How can a veterinarian not point out the complete lack of sunshine and fresh air for the enclosed animals? I've seen a super dairy operation rise across the road from a friend's place and the water table was soon contaminated. Same thing with where I used to live when a large pork super farm came on the scene. Is it really a demand for the products, or some people just wanting to earn more money? I've seen far too many news reports of farmers having to destroy livestock because the demand was not there and they couldn't afford to keep feeding them.

I know there's more to it than that, but it needs some kind of more honest review. I just do not trust anyone's expert biased opinion on this any more when greed is so much in the forefront of motivation. I am lucky to be able to buy locally produced meats every few months or so. I became so ill on a frozen packaged chop that I will only buy fresh from the small farm now.

posted on Nov, 12 2013 @ 08:37 PM
I don't even like pork but noticed at the grocery store the prices were outrageous.
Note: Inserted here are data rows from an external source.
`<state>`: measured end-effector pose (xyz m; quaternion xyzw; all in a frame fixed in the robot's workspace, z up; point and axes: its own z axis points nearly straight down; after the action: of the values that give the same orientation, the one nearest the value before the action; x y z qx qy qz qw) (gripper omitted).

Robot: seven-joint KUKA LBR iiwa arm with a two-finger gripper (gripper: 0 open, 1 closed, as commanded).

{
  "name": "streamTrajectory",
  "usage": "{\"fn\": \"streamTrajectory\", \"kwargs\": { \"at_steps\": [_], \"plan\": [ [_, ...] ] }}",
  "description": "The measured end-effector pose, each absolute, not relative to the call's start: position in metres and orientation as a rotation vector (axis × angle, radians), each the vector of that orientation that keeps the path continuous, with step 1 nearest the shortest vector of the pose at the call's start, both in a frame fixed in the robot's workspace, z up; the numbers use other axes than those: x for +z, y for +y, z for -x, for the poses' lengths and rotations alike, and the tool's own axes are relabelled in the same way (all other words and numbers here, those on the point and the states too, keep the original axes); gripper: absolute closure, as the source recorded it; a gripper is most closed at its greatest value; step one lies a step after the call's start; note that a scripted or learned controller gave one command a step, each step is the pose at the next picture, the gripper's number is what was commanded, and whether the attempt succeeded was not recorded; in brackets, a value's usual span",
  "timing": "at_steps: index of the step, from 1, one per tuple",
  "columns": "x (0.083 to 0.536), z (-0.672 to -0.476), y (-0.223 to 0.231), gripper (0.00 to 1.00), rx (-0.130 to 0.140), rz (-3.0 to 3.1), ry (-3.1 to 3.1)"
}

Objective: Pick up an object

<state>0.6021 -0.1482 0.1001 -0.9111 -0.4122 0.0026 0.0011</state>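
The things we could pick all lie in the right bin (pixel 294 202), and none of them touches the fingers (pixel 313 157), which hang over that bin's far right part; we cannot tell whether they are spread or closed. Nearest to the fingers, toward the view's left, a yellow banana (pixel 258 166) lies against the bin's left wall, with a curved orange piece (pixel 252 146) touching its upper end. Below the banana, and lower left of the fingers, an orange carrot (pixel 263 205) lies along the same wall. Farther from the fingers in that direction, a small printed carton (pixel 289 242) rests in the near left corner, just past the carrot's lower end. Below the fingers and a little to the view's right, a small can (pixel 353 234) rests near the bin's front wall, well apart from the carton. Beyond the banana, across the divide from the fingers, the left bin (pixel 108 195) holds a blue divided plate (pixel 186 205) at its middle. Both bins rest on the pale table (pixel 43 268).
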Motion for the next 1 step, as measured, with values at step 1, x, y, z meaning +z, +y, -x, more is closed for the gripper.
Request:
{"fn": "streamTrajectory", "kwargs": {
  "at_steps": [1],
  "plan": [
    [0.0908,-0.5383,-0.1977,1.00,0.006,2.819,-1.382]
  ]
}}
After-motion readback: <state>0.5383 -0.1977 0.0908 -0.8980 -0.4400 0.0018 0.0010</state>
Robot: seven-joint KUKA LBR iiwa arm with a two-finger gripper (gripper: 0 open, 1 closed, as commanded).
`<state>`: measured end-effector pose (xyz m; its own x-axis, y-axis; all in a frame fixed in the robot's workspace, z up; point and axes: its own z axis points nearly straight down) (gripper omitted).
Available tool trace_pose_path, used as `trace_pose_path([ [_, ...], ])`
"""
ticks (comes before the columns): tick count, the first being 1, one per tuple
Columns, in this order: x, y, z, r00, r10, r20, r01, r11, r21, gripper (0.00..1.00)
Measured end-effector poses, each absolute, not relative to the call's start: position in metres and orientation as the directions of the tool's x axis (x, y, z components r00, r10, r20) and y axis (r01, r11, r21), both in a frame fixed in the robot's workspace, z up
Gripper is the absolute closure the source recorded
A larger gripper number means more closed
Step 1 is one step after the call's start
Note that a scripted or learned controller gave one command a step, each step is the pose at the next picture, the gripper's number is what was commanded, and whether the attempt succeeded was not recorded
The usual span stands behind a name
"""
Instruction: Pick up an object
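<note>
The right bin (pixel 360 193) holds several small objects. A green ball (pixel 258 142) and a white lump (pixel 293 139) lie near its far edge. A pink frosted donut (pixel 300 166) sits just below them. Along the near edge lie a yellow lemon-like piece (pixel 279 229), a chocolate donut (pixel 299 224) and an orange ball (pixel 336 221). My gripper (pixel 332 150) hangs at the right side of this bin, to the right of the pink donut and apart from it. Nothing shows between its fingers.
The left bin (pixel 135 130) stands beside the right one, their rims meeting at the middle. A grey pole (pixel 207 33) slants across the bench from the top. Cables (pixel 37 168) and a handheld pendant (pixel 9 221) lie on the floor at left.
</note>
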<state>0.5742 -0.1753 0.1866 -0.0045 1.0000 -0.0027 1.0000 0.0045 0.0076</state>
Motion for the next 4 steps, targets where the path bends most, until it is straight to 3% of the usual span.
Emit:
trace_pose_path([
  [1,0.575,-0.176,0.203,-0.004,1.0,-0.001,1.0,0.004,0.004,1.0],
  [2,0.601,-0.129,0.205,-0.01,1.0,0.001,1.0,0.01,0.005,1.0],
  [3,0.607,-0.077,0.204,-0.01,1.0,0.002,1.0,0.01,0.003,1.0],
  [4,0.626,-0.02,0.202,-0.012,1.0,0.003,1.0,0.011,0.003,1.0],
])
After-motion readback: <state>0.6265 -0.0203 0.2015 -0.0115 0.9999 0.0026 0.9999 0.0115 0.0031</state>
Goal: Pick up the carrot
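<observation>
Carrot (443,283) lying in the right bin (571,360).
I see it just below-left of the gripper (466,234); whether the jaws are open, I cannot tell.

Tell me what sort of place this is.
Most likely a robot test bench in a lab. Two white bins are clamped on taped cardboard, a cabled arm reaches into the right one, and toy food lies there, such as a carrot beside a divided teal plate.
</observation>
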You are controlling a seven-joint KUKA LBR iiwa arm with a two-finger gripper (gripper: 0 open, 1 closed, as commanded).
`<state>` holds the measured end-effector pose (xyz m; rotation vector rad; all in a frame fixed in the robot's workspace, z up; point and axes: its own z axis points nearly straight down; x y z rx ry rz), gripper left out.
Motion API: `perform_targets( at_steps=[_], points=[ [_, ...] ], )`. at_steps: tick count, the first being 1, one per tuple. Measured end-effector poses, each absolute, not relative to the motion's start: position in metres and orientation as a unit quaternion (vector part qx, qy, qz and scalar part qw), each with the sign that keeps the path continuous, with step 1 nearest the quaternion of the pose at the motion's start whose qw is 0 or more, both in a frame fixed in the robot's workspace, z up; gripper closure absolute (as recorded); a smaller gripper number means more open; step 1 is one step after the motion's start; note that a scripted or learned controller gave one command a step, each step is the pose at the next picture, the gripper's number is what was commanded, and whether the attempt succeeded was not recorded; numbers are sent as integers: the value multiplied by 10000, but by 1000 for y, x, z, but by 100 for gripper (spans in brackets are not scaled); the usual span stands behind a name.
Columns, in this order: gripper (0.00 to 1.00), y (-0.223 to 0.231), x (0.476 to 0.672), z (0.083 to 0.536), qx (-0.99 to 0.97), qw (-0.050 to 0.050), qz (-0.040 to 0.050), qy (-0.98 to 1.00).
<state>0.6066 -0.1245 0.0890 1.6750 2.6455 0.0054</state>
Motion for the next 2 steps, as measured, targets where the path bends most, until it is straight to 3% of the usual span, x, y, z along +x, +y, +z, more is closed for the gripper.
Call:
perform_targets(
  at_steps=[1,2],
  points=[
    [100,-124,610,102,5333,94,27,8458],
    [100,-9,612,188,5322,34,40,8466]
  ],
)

So I wanted to see why this might be. Part of the reason appears to be this virus.

"The 2014 pork production forecast has been tempered by continuing reports of porcine epidemic diarreah outbreaks".

This virus (swine influenza), is said to spread the oral/fecal route and is not harmful to humans. It also spread through piglets who are suckling or who are still unborn (it appears 100% in this study were inflicted with this if very young). The study below found new DNA strands and therefore new strains so it becomes impossible to treat. This isn't necessarily new news but coupled with the statement of high reports of this disease in the USDA report, it's concerning.

Maybe it's too late for the government to control overcrowding and bad practices. If this stuff is as contagious as the study shows it to be - across the board, they would pretty much have to catch it before symptoms appear in a billion pigs and isolate. I do hope they aren't slaughtering and selling these sick pigs.